The GI Bill Kicker

The GI Bill Kicker


The Navy, Marine and Army Corps Funds for College


GI Bill Kicker is prominently referred to as the Navy, Army or Marine Corps College Funds, and is presented via the service branch of the DoD as a part of the reenlistment or the enlistment contract and for various other reasons.

The Corps College Fund refers to a supplementary amount of monetary benefit that raises the basic benefit received per month by an individual and this is covered in the GI Bill disbursement which is released by VA. The service branch has the provisions to determine which individual receives the funds and the sum received by them. To ensure the accuracy of the funds being offered under the College Fund scheme, it is vital for the individual to submit a copy of the bill to VA.

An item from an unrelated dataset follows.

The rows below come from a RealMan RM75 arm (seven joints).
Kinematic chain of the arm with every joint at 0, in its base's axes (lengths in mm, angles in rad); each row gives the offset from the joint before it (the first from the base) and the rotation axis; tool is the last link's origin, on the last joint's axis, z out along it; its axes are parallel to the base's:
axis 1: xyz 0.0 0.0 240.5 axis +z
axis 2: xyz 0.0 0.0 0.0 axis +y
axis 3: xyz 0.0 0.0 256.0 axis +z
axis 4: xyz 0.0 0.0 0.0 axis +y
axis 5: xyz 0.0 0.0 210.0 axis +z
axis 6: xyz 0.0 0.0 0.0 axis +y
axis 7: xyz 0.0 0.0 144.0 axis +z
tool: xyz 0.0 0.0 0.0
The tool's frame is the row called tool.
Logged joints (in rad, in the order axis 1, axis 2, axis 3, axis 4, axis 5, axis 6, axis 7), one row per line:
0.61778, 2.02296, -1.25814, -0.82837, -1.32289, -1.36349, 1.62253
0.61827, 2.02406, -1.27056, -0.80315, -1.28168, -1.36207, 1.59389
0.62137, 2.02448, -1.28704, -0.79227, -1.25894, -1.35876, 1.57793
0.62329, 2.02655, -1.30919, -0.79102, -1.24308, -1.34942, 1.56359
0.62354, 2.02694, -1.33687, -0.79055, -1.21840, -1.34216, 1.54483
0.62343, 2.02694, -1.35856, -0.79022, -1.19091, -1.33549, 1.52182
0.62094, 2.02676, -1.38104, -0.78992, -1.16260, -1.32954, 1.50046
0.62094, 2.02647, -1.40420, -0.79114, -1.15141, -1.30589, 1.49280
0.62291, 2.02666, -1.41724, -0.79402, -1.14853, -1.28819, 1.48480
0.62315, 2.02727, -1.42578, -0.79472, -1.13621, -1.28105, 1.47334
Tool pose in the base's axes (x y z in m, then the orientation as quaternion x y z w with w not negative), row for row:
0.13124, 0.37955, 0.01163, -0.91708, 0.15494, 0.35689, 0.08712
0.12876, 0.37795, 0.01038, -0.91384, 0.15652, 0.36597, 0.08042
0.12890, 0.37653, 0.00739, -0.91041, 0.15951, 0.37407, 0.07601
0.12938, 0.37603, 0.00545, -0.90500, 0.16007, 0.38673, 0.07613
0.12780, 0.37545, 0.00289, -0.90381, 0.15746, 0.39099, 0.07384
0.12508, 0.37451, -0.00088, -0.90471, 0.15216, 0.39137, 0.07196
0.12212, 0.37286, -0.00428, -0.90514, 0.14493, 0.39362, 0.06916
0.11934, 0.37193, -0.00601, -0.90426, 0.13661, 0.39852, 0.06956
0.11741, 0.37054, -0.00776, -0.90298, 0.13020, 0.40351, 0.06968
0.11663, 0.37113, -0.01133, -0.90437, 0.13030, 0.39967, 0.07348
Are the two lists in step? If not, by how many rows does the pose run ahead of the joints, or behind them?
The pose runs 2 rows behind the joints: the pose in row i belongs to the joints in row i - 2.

These added benefits can boost the GI Bill disbursement amount to $950 per month. This implies that the benefit value of GI Bill can actually receive a significant boost. The amount received by a person is dependent on several factors which include the service joined, the location of service, the job chosen, enlistment date and the tenure of the enlistment contract.

The college funds can also be paid under the GI bill however they are governed by certain restrictions and limitations. To get precise answers and to procure information about the GI Bill benefits, the VA can be contacted at 1-88-GIBILL-1.

Note: The term GI Bill Kicker is used by the Air Force which refers to the GI Bill Buy-up initiative. This bill is presented to all the active duty participants of the GI Bill. The GI Bill is also offered to the members who opt to stick to the reserve forces. For this, the member must first meet the requirements and also needs to accept the bill. The benefits under the Reserve GI Bill can be boosted to more than $24,000 is one qualifies for the GI Bill Kicker for Reserve members. Until and unless the service member receives the GI Bill, the GI Bill Kicker amount is not offered to the individual. The kicker is an added benefit offered by the GI Bill.

  • Joshua Kyle
    Posted at 19:09h, 08 February Reply

    I have the marine corps college fund and it had to built into my contract upon enlistment. Trying get anyone that understands what it is or how it works is next to impossible.

  • Tiara R,
    Posted at 15:48h, 20 November Reply

    I have been trying to get my kicker started for two years now nor I or my unit can find this infamous college portion in my contract… Please help. Who do I call?

  • Kelley padgett
    Posted at 20:18h, 17 November Reply

    I am retired from the navy after 20 yrs and I had the kicker when I initially enlisted and I recently tried to obtain it but I was denied bc I enrolled in post 911 bill and said I do not qualify. I had no idea it would be taken from me. How can I file an appeal to get it back..?

  • Timothy Nathan Torrence
    Posted at 01:53h, 24 July Reply

    I am a vet. I had an honorable discharge from the Navy but did not retire from the Navy. Am I or my children entitled to any benefits for college? I am interested in obtaining my bachelors degree and wanted to get additional information. Thanks

    • shayla
      Posted at 00:01h, 14 August Reply

      Hi Tim. If you paid into the GI Bill program ($100 each month) in your first 12 months of service you may qualify for educational benefits. It also depends on how many months of service you actually completed before getting out. If you completed at least 36 months and paid in to the program upon enlistment, you qualify for 100% educational assistance for 36 months. There is a break down if you served less time. You can transfer these benefits to your spouse or children only if you select the Post 9/11 GI Bill rather than the Montgomery. However, if you have service connected disabilities and rate 100% total and permanently disabled, your children qualify for college education assistance without having to give them the GI Bill. hope this helps!

  • Tim Yaotome
    Posted at 04:02h, 27 February Reply

    Wow! I never knew that a family whose parent is a retired member of the Air Force can help pay for their child’s college education through the GI Bill. Learning about this gave me hope for my friend, who is looking for a way for her daughter to enroll in art school. Aside from calling their hotline, I would also ask help from admissions advisors on how she can continue college with or without the fund too.